The recruitment of NDP52 to invading bacteria is mediated by two signals, the newly-discovered carbohydrate-dependent galectin-8 pathway and the previously known ubiquitin-dependent pathway.[8] Their differential contribution to the recruitment of NDP52 to S.Typhimurium was investigated by analyzing NDP52 mutants selectively disabled to bind galectin-8 and / or ubiquitin. For accurate scoring, NDP52ΔSKICH was used as this truncated allele is distributed diffusely throughout the cytosol. NDP52127-446 associated with SCVs at all time points investigated (Fig.4c). Deleting the C-terminal ubiquitin-binding zinc finger (NDP52127-420) impaired the recruitment of NDP52 to S.Typhimurium at late but not early time points. In contrast, NDP52127-446L374A, which lacks affinity for galectin-8 but not ubiquitin (Fig.S6e), did not co-localize with bacteria at 1h p.i. but accumulated progressively over time (Fig.4c). NDP52 is therefore recruited to SCVs in two phases – an early transient surge driven by galectin-8 and a later wave depending on ubiquitin. The kinetics of galectin-8 and ubiquitin recruitment to SCVs support this model as SCVs are marked by Galectin-8 only at early time points, while ubiquitin marks persist (Fig.4d). Direct proof for early galectin-8-dependent and late galectin-8-independent recruitment of NDP52 to S.Typhimurium was obtained from cells depleted of galectin-8, in which NDP52 and bacteria co-localized at 4h but not at 1h p.i. (Fig.4e). NDP52127-420L374A, deficient in binding to ubiquitin and galectin-8, did not translocate to SCVs at any time point tested (Fig.4c). Taken together, NDP52 relocates to SCVs in response to two signals, which are active against bacteria at different stages of invasion. The early response to invading bacteria requires the galectin-8-dependent pathway, while the zinc finger-dependent pathway dominates at later time points.
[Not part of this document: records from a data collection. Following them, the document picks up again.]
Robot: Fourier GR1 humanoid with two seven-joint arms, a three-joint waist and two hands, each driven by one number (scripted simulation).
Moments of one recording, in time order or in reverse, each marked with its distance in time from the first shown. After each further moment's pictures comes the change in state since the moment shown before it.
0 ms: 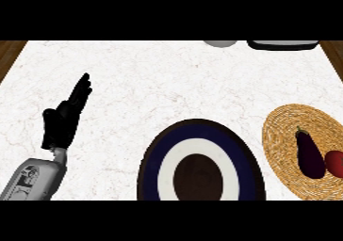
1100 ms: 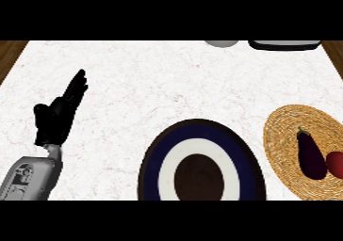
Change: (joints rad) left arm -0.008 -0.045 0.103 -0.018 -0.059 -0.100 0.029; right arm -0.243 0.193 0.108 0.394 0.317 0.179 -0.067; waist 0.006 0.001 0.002
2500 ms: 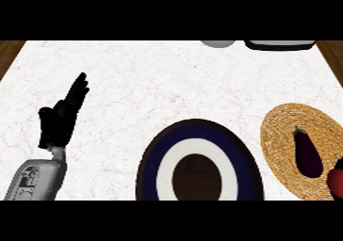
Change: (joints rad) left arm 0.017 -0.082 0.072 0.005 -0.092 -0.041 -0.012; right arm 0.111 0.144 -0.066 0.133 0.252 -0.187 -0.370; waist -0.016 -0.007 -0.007
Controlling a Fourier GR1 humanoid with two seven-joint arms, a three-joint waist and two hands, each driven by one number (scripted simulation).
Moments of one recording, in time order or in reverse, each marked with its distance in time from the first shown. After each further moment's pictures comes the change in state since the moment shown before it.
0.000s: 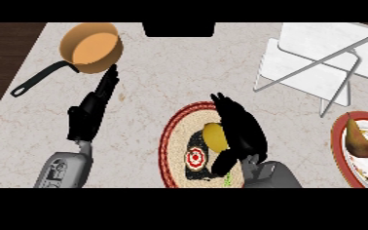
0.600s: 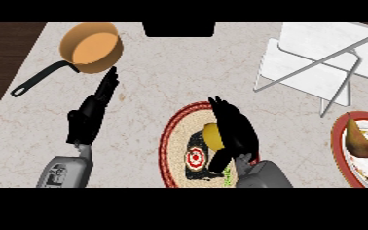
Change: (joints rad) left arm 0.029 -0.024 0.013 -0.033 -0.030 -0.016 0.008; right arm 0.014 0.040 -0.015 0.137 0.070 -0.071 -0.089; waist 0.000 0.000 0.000
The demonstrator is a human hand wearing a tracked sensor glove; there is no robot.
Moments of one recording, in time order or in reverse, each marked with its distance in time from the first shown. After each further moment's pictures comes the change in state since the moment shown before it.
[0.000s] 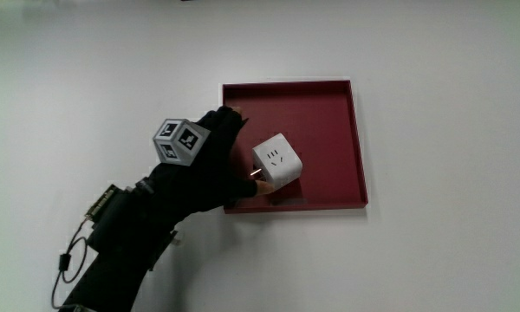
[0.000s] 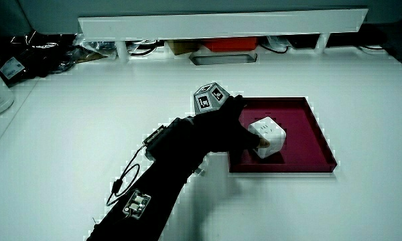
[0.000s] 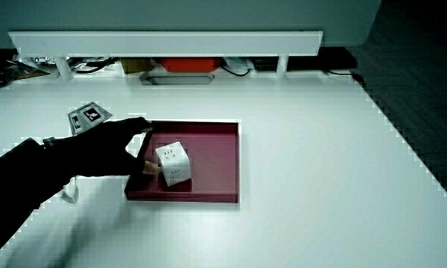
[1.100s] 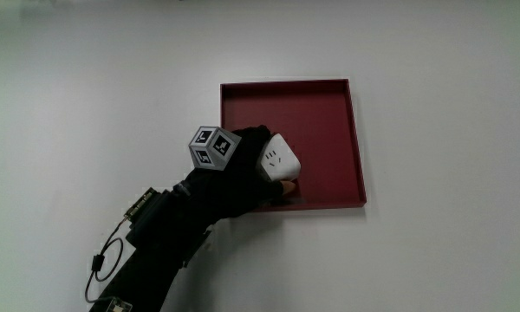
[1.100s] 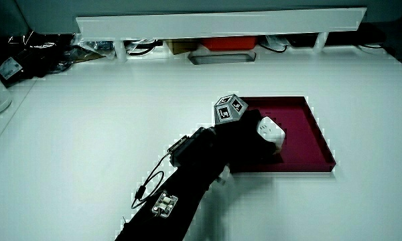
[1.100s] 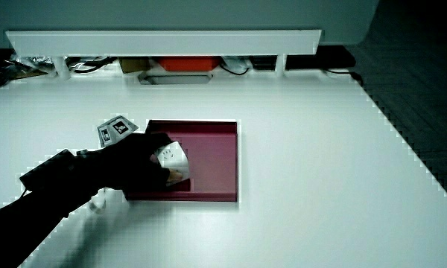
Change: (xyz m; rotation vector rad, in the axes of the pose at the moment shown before) arm 0.013 0.023 -0.039 0.003 0.033 -0.012
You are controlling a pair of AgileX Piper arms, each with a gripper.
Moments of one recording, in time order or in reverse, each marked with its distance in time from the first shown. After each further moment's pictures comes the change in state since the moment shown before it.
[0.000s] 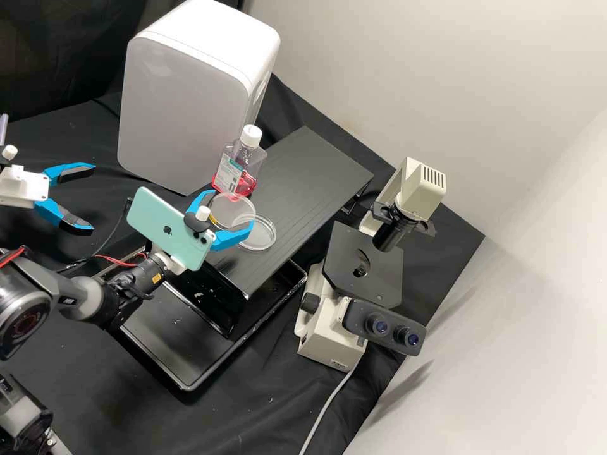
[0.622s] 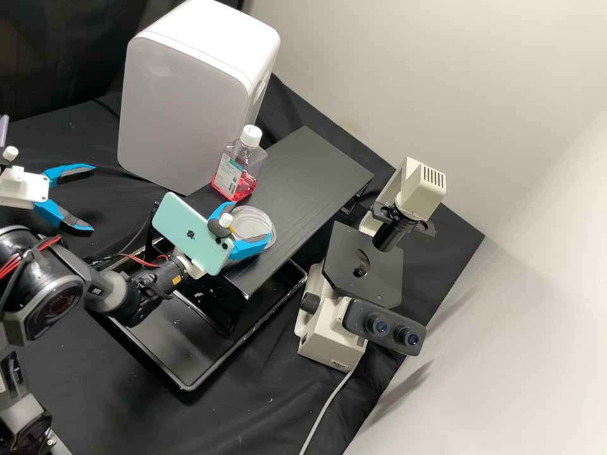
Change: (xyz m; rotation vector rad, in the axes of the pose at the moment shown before) left arm 0.001 -0.002 0.000 0.000 0.002 -0.011; right arm 0.027 0.003 0.022 0.005 -0.076 0.011
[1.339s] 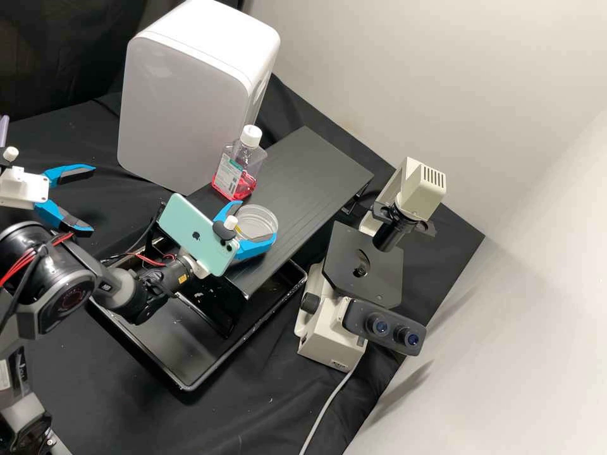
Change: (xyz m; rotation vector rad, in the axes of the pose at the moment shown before) left arm 0.000 0.000 0.000 0.000 0.000 0.000; right arm 0.010 -0.003 0.006 0.023 -0.015 -0.008
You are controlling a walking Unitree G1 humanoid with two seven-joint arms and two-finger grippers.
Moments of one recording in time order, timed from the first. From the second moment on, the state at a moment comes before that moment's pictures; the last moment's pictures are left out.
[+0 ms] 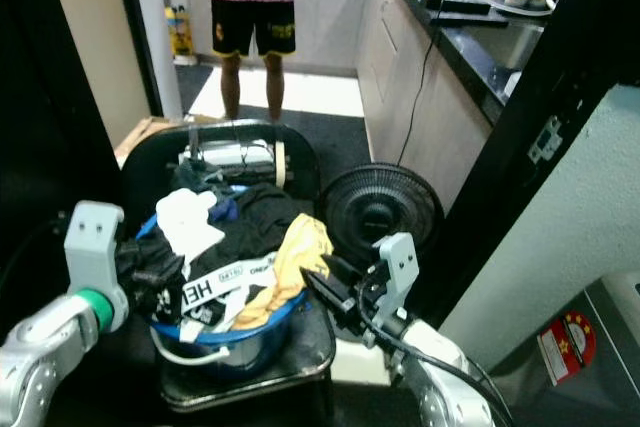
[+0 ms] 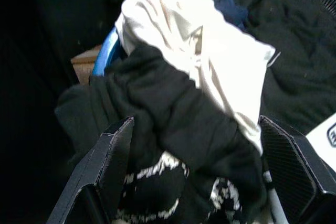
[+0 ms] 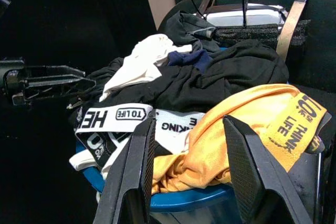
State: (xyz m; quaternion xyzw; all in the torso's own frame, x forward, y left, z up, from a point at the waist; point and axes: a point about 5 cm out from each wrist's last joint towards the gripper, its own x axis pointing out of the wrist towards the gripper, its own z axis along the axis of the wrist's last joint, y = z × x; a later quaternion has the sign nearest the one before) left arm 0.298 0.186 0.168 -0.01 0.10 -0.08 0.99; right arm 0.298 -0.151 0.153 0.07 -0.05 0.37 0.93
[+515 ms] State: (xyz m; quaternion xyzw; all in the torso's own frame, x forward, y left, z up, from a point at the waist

The discovery of the galectin-8/NDP52 pathway helps to understand why most intracellular bacteria avoid the cytosol and prefer vesicular compartments. The cytosol appears protected by synergistic layers of antibacterial defence that activate autophagy at distinct steps of the invasion process. An early line of defence comprises the accumulation of diacylglycerol on bacteria-containing vesicles, which subsequently become the target of autophagy.[19] Bacteria escaping the DAG pathway and exposing host glycans on their damaged vacuoles are targeted by galectin-8 and NDP52, as described in this work. A third layer of defence coats invading bacteria with poly-ubiquitin.[6-9,20] Neither the enzymatic machinery for nor the substrate of ubiquitylation have been identified, although LRSAM1, a RING-finger E3 ubiquitin ligase, contributes to autophagy of S.Typhimurium.[21] Peptidoglycan and septin-cages surrounding cytosolic bacteria also contribute to autophagy.[22-25] Defects in this intricate network of autophagy-inducing defence pathways are likely to cause susceptibility to infection and promote inflammation, for example in Crohn’s disease.[26-29] Galectin-8 is positioned strategically at the cellular entry point for a variety of pathogens and is therefore expected to have shaped pathogen evolution.